42分にはスターリングが切れ味鋭い仕掛けでボックス内に侵入すると、ソウチェクのファウルを誘ってPKを獲得。だが、キッカーを務めたエンソ・フェルナンデスが左を狙って蹴ったシュートはGKアレオラに完璧に読まれて痛恨の失敗に。

その後はキレキレのスターリング、ジャクソンの仕掛けで再三の個での打開で決定機を演出したが、ゴール前でしっかりと人数をかけるホームチームの身体を張った守備を崩し切れず。また、ハーフタイム直前には左ヒザを痛めたゴールスコアラーのチュクエメカがプレー続行不可能となり、スタッフに両脇を支えられてドレッシングルームに下がった。

チェルシーは迎えた後半、すでにベンチへ下がったチュクエメカに代えてムドリクをハーフタイム明けに投入。後半も引き続きボールを握って押し込む入りを見せる。

一方、防戦一方だった前半終盤から何とか修正を施したウェストハムは、頼れるエースが後半最初のチャンスをゴールに結びつけた。53分、中盤のウォード=プラウズからの縦パスを前線で収めたアントニオがDFコルウィルを振り切ってボックス右まで持ち込んで強烈な右足のシュートをゴール左下隅に突き刺した。
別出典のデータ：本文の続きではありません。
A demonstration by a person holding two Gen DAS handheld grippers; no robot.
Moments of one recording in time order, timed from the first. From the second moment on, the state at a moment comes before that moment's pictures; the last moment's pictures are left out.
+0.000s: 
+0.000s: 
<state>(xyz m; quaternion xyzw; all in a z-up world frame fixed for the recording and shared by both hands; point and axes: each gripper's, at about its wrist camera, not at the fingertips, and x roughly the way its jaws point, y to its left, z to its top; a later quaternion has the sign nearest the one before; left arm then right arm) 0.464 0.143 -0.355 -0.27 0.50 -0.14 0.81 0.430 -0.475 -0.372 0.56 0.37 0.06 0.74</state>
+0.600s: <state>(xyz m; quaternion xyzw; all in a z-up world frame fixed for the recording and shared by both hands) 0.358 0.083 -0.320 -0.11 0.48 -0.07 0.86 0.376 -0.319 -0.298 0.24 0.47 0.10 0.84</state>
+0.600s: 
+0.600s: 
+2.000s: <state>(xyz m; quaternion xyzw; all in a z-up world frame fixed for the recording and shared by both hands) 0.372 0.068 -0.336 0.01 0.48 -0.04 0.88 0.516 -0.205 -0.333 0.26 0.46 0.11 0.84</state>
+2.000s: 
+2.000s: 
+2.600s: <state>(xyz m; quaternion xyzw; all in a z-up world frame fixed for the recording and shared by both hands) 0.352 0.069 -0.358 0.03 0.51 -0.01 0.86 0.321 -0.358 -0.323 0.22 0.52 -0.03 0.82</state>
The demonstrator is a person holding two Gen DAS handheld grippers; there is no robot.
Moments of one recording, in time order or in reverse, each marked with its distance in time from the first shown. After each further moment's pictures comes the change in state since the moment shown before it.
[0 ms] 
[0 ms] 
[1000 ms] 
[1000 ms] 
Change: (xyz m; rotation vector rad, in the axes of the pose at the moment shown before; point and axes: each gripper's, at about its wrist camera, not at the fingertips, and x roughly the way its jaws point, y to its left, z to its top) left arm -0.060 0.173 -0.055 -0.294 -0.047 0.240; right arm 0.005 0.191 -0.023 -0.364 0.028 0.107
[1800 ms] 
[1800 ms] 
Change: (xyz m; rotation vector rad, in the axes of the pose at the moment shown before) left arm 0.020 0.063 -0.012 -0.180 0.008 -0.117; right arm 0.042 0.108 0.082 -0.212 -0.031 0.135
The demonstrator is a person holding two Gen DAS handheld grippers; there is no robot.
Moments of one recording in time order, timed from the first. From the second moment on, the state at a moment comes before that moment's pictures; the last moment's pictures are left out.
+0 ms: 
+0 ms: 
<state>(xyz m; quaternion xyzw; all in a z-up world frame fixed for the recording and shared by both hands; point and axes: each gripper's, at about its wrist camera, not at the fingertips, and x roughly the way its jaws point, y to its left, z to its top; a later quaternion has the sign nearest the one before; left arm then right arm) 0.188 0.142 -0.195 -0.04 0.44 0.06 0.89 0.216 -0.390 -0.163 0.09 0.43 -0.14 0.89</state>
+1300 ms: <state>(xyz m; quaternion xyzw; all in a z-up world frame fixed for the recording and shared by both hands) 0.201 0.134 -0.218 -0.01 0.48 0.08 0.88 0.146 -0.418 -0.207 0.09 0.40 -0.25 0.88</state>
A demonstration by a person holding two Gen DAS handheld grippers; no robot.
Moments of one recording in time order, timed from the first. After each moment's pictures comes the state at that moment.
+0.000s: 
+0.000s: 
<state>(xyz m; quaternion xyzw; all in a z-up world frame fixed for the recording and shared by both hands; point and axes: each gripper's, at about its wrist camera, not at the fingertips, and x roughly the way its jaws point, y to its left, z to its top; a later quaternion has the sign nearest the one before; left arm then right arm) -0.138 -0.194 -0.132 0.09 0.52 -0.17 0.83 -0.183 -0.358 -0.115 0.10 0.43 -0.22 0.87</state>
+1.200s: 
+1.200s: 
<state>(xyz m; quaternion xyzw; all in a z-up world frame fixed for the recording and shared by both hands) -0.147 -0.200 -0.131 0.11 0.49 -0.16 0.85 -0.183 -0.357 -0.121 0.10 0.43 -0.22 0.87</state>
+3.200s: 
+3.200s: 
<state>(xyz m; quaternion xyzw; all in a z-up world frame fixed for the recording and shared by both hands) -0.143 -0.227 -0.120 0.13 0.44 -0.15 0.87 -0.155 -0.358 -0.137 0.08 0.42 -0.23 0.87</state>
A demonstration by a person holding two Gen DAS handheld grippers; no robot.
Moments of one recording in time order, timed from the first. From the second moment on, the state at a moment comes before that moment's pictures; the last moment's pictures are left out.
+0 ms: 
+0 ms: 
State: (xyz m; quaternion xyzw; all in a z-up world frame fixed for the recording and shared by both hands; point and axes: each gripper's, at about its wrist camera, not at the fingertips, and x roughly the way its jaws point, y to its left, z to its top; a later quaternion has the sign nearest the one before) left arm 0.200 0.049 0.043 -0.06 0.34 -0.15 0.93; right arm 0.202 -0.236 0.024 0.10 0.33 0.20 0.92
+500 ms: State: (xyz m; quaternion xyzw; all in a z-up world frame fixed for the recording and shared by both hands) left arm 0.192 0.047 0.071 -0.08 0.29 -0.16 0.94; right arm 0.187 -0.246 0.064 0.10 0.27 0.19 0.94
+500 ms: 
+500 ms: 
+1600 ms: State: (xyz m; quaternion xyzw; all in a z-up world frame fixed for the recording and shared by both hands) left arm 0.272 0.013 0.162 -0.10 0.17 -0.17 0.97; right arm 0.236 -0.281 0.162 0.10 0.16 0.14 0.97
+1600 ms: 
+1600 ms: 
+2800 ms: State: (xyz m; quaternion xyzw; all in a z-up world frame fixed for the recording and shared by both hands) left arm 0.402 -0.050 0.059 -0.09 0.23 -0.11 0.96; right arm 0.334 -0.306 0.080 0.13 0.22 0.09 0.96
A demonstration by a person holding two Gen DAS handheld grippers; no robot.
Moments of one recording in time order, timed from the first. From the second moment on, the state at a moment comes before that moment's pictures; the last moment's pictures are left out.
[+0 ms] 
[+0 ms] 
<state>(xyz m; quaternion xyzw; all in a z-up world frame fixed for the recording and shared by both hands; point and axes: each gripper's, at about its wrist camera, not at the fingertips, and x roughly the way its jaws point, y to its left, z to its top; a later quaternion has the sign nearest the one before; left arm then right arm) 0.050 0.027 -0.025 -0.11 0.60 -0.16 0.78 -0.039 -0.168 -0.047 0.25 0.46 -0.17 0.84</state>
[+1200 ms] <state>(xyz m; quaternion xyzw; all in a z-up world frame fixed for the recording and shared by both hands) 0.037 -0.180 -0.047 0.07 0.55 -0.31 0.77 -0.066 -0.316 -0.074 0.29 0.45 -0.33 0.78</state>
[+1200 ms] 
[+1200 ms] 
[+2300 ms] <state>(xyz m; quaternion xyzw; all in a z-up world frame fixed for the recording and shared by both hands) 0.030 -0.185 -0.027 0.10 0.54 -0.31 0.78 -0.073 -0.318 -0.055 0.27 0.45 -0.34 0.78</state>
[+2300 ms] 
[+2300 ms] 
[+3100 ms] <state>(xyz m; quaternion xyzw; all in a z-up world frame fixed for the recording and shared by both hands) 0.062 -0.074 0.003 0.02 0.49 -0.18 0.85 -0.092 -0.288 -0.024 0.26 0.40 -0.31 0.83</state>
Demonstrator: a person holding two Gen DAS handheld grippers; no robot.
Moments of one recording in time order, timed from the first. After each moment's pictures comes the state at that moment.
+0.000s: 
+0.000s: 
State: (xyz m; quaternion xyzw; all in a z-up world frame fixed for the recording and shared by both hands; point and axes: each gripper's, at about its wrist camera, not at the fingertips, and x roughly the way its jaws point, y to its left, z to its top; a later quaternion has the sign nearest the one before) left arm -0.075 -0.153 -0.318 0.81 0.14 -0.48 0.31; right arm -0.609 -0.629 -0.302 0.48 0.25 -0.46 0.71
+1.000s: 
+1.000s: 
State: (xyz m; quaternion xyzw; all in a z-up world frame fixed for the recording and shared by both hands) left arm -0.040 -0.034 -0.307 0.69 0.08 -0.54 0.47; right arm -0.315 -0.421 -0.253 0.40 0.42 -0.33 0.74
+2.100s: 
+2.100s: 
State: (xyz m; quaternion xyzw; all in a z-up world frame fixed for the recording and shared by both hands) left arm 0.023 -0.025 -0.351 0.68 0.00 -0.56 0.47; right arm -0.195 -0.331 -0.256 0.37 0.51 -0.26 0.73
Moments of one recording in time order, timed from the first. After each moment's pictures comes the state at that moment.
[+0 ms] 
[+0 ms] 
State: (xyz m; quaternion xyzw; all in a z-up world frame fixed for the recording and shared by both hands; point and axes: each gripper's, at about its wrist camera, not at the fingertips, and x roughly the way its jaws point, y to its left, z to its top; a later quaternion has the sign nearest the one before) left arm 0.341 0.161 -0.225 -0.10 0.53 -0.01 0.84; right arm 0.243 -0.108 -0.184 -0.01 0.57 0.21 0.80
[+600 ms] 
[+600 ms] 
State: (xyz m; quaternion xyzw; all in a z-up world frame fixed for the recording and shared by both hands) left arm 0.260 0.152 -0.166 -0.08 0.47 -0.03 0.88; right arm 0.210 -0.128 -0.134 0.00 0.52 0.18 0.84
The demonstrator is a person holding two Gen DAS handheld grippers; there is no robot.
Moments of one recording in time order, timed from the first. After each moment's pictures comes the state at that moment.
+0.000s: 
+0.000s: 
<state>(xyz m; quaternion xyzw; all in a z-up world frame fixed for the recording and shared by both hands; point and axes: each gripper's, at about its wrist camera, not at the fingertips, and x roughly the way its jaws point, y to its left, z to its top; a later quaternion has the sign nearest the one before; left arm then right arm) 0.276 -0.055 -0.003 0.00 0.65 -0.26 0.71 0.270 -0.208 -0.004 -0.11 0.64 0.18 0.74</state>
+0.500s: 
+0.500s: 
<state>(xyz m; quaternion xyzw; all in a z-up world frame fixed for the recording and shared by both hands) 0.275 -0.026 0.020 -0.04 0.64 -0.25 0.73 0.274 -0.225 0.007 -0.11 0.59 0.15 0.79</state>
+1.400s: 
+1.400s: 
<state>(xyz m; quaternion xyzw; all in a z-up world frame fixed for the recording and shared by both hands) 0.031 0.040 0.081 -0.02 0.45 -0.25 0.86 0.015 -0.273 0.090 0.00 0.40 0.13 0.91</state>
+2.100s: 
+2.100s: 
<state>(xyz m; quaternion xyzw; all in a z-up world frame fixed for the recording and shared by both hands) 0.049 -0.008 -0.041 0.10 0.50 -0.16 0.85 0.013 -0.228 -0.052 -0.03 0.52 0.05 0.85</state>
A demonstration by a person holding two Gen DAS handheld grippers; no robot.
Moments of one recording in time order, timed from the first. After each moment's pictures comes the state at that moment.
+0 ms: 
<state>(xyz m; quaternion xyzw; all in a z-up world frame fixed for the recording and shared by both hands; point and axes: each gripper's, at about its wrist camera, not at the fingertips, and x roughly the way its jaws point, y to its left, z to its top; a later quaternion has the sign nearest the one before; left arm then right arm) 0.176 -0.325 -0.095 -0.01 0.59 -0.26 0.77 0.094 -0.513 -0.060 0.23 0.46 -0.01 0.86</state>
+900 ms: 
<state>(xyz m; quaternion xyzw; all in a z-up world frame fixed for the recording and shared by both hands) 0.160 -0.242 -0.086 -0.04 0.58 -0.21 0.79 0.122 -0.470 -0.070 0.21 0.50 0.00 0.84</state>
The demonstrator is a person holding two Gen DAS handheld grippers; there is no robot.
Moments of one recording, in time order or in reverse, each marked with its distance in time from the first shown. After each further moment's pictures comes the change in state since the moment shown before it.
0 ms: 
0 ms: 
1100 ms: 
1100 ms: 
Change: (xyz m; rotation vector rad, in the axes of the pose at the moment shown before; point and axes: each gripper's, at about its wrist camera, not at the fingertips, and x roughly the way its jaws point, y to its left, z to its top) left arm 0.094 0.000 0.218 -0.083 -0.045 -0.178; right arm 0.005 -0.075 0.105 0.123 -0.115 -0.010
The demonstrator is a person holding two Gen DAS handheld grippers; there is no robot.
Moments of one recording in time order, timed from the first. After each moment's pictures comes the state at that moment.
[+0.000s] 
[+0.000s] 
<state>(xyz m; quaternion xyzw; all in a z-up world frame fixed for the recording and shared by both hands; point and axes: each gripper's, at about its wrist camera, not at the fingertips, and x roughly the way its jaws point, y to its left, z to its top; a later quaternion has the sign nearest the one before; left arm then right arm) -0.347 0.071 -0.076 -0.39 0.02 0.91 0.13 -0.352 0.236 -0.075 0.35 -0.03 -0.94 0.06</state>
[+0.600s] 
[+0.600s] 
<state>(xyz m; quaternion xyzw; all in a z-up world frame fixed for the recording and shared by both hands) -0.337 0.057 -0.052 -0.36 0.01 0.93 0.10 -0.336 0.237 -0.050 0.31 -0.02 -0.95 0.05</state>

これで再び追う展開になったチェルシーは引き続きスターリングの個人技を起点に攻撃を仕掛けながら、61分にはチルウェルを下げてイギリス史上最高額男をデビューさせる。カイセドはアンカー気味の立ち位置を取り、ムドリクがチルウェルのポジションに下がった。

ここからチェルシーが攻勢を強める中、ウェストハムにアクシデントが発生。67分、前半に一枚カードをもらっていたアゲルドがジャクソンへの深いタックルで2枚目のカードをもらって退場に。これを受け、モイーズ監督は後半攻撃の起点となっていたベンラーマを下げてDFオグボンナをピッチに送り込んだ。

この退場によって試合の構図はリスクを冒して攻めるチェルシー、専守防衛のウェストハムという明確な形に。

何とかゴールをこじ開けたいアウェイチームは、中盤やDFを削ってマドゥエケにトップデビューのバーストウと続けてアタッカーを投入し、さらに前がかる。対するウェストハムは2アシストのウォード=プラウズを下げて同じく新戦力のエドソン・アルバレスをデビューさせる。

手数をかけながら際どいクロスやラストパスをボックス内に送り込むものの、決定機まであと一歩という場面が目立つチェルシーに対して、戦い方が整理されているウェストハムは手数こそ少ないが、ボーウェンらを生かしたロングカウンターからあわや3点目というシーンも作り出す。

その後、6分が加えられた後半アディショナルタイムの攻防ではマドゥエケのシュートでチェルシーがゴールに迫るが、ここはGKアレオラのビッグセーブに阻まれる。

すると、この直後には試合を決めるゴールが生まれる。投入直後から試合勘のなさや緊張によってミスが目立ったカイセドがボックス内でエメルソンを倒してしまい、痛恨のPK献上。これをキッカーのパケタが冷静に決めて勝負あり。

この結果、ロンドン・ダービーで会心の勝利を収めたウェストハムが今季初白星を奪取。一方、エンソ・フェルナンデスとカイセドと超高額加入のPK失敗にPK献上が響いたチェルシーは、ポチェッティーノ新体制で初黒星となった。